If you haven’t tried Warp yet, you can download it using this button (heads up that this is Mac only for now):
And if you encounter any issues with our text rendering, let us know and we’ll look into it. (No guarantees on another blog post, though. 😛)
A valuable section to include in any design doc (or technical blog post), why did we land on this approach? What else did we try but ultimately discard?
One correctness improvement would be, for intermediate values like 0.42 (between the 0.33 and 0.66 sub-pixel alignments), to interpolate between the two nearest rasterized glyphs instead of simply using the single nearest glyph. While it would produce technically more correct results, it is significantly more difficult to implement - we need to read from two different rasterized glyphs, which could be located on different atlas textures. Either we need to add complexity to the code that sends instructions to the GPU (to ensure both textures are available) or we need to guarantee that all sub-pixel variants of a given glyph are part of the same texture. The latter is most easily addressed by rasterizing all sub-pixel variants the first time that any are needed, which eliminates the benefits of our lazy rasterization strategy. The added complexity and cost here didn’t outweigh the benefits of more-correct (but perceptually largely indistinguishable) rendering.
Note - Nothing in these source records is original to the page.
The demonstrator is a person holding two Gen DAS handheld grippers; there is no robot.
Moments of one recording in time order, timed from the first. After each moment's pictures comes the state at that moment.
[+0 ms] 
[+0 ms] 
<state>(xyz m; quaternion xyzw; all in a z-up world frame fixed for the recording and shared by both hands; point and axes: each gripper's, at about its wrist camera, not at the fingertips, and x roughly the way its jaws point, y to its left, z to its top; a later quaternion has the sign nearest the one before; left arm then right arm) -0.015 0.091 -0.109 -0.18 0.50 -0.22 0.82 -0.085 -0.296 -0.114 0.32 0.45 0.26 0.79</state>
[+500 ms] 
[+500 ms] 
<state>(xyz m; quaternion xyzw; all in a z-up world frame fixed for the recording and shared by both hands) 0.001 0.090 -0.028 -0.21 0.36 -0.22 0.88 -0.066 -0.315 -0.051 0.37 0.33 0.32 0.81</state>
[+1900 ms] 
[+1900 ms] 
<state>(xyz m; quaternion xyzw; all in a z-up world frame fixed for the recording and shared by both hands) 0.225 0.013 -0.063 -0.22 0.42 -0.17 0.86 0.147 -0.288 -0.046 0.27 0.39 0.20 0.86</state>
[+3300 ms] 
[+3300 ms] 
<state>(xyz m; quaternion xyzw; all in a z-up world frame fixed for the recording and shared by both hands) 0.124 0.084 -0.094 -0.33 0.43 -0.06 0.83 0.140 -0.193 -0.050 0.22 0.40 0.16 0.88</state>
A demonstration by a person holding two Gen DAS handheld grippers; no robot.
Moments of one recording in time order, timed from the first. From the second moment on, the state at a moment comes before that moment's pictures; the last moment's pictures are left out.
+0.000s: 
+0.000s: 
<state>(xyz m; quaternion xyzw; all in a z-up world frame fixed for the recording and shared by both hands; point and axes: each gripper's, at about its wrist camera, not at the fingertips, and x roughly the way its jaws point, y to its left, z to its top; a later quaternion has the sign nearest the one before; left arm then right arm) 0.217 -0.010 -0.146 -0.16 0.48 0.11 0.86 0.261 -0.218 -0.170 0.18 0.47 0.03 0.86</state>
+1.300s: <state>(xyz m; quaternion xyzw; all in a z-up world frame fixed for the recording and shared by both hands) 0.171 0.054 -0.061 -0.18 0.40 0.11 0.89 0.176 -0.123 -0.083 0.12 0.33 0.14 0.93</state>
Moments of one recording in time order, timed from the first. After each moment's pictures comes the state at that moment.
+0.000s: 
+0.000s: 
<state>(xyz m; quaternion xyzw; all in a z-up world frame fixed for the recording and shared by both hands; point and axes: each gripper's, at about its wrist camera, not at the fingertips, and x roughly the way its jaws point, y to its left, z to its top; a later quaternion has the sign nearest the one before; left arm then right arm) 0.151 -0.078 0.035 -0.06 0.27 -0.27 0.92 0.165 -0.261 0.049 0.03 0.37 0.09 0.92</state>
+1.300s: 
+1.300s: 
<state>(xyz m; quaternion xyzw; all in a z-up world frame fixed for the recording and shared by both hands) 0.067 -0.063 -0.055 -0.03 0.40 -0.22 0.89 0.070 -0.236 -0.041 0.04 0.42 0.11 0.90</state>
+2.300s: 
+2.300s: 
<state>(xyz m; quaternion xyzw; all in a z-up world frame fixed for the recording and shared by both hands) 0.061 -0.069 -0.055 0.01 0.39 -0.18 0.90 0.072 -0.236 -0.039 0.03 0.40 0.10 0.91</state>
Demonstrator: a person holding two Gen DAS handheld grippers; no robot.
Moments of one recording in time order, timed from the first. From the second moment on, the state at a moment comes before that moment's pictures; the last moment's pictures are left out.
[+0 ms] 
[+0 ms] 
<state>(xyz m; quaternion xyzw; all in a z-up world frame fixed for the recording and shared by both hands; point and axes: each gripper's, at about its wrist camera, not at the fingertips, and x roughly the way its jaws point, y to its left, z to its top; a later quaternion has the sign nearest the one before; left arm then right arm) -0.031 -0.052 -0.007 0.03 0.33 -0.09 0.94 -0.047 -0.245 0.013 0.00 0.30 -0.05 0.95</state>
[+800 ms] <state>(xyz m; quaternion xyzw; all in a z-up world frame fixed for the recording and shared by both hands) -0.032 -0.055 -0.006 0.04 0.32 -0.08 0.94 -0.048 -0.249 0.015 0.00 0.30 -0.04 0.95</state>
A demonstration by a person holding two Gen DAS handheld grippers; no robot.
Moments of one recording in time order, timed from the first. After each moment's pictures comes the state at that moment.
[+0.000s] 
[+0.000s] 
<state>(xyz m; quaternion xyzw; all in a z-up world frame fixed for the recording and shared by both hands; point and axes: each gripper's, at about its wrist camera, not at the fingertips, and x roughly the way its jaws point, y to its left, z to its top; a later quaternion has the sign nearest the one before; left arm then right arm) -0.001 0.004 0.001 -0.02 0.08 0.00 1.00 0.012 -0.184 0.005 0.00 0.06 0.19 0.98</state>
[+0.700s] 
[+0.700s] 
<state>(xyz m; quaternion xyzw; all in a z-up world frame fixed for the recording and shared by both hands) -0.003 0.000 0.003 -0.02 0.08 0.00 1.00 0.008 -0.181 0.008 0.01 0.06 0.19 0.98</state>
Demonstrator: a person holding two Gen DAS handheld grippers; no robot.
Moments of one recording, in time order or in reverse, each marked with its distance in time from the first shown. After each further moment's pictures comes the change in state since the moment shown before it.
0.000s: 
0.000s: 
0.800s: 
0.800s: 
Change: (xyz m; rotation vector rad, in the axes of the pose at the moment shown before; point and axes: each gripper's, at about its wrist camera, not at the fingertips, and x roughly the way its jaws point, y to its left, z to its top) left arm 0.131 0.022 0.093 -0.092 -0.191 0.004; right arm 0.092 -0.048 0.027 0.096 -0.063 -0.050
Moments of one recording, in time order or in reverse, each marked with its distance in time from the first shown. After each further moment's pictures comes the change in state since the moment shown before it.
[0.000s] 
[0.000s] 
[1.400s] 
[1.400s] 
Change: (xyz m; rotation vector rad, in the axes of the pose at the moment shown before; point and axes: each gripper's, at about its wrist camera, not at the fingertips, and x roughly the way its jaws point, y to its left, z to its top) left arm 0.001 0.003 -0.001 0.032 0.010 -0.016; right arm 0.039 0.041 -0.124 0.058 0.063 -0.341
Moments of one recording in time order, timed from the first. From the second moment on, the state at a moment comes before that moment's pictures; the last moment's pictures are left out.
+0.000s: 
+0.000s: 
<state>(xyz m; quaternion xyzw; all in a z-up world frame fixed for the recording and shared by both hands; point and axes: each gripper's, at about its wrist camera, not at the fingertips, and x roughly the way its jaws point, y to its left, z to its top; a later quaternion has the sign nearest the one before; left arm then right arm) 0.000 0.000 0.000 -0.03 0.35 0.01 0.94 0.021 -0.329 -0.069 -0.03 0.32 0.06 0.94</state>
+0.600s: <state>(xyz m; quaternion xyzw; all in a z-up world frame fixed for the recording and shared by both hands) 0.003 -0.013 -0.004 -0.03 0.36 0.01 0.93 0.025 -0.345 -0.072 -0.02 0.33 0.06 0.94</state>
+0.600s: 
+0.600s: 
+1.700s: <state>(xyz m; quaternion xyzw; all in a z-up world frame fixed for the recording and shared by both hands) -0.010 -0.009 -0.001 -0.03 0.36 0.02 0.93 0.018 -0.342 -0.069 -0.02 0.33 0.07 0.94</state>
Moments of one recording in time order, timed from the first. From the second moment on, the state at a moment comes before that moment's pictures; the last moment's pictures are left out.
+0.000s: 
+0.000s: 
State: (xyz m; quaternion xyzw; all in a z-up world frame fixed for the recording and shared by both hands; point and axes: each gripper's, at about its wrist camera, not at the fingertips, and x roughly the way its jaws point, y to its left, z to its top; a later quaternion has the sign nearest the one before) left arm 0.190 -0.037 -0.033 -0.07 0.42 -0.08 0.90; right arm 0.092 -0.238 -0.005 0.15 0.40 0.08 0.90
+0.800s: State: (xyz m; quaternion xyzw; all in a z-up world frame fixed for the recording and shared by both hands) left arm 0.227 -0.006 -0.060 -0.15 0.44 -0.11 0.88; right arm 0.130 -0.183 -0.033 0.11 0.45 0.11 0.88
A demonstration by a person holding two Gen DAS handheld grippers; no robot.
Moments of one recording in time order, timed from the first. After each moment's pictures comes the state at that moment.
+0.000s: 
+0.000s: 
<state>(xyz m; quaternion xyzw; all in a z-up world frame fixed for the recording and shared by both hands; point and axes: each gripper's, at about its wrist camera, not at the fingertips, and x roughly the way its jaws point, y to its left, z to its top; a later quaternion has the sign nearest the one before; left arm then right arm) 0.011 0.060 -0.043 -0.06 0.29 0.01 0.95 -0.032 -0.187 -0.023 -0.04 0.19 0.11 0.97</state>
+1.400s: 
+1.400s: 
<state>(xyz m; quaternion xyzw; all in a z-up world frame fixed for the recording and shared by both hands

Another option for improved results would be using supersampling (yes, the same anti-aliasing technique mentioned earlier). When rasterizing the glyph, we could ask the rasterizer to scale up the vector horizontally by a factor of 3 (matching our chosen sub-pixel count) and produce a glyph bitmap that is 3x the normal width. When rendering the glyph, we would skip forward 3 pixels in the horizontal direction to account for the scale factor, as shown in the diagram below:
It turns out that this is more-or-less the same as the other alternative, but with the three glyphs interleaved with each other - the first column of each glyph (0.0, 0.33, 0.66), followed by the second column of each glyph (1.0, 1.33, 1.66), etc. The GPU shader code to read from the glyph atlas would be a bit simpler (we can read from the texture at a fractional horizontal position and let the GPU interpolate between adjacent pixels for us), but we’re still losing out on lazy rasterization, and the larger glyphs don’t fit as efficiently into the atlas. Again, while the results might end up being slightly better, the tradeoff isn’t worth it.